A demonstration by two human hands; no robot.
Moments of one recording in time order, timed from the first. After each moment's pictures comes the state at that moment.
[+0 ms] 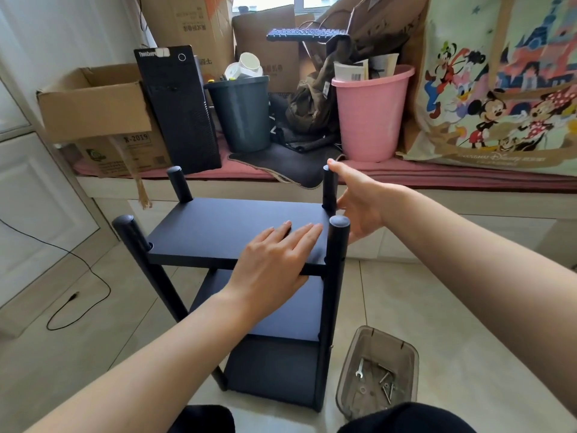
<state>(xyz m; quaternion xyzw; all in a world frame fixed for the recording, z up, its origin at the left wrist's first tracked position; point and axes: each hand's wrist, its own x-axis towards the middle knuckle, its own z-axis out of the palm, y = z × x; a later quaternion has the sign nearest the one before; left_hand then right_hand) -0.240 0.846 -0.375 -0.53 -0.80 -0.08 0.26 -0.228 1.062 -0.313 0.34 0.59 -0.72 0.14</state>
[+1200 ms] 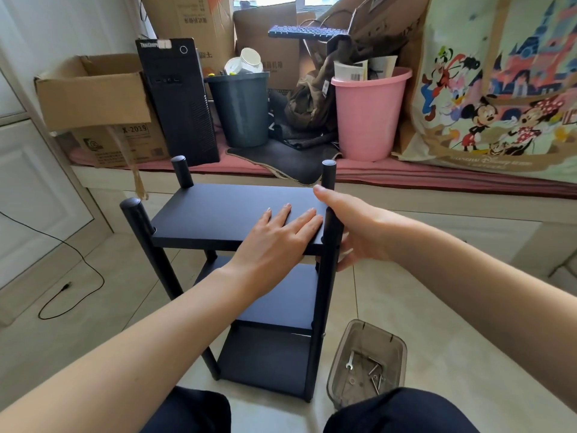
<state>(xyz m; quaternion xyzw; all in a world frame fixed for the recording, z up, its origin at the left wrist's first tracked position) -0.251 0.853 -0.370 -0.53 -0.82 0.05 0.19 -0.167 0.994 -0.308 0.30 0.73 -0.61 0.06</state>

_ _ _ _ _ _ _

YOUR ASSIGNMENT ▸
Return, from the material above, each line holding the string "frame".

TASK ANSWER ▸
<state>(xyz m; quaternion xyzw; all in a world frame fixed for the recording, z up, its origin at the left wrist's first tracked position; point and axes: each hand's wrist, its own x-axis towards the middle knuckle, its own z-axis out of the palm, y = z × x; a later quaternion has the sign nearest the one before; left_hand then right_hand) -0.240 0.846 -0.375 -0.53 -0.80 -0.08 0.26 -0.228 1.062 -0.313 0.34 0.59 -0.72 0.14</state>
<state>(xyz m; quaternion xyzw; all in a world frame fixed for the recording, z up, its origin at the left wrist's first tracked position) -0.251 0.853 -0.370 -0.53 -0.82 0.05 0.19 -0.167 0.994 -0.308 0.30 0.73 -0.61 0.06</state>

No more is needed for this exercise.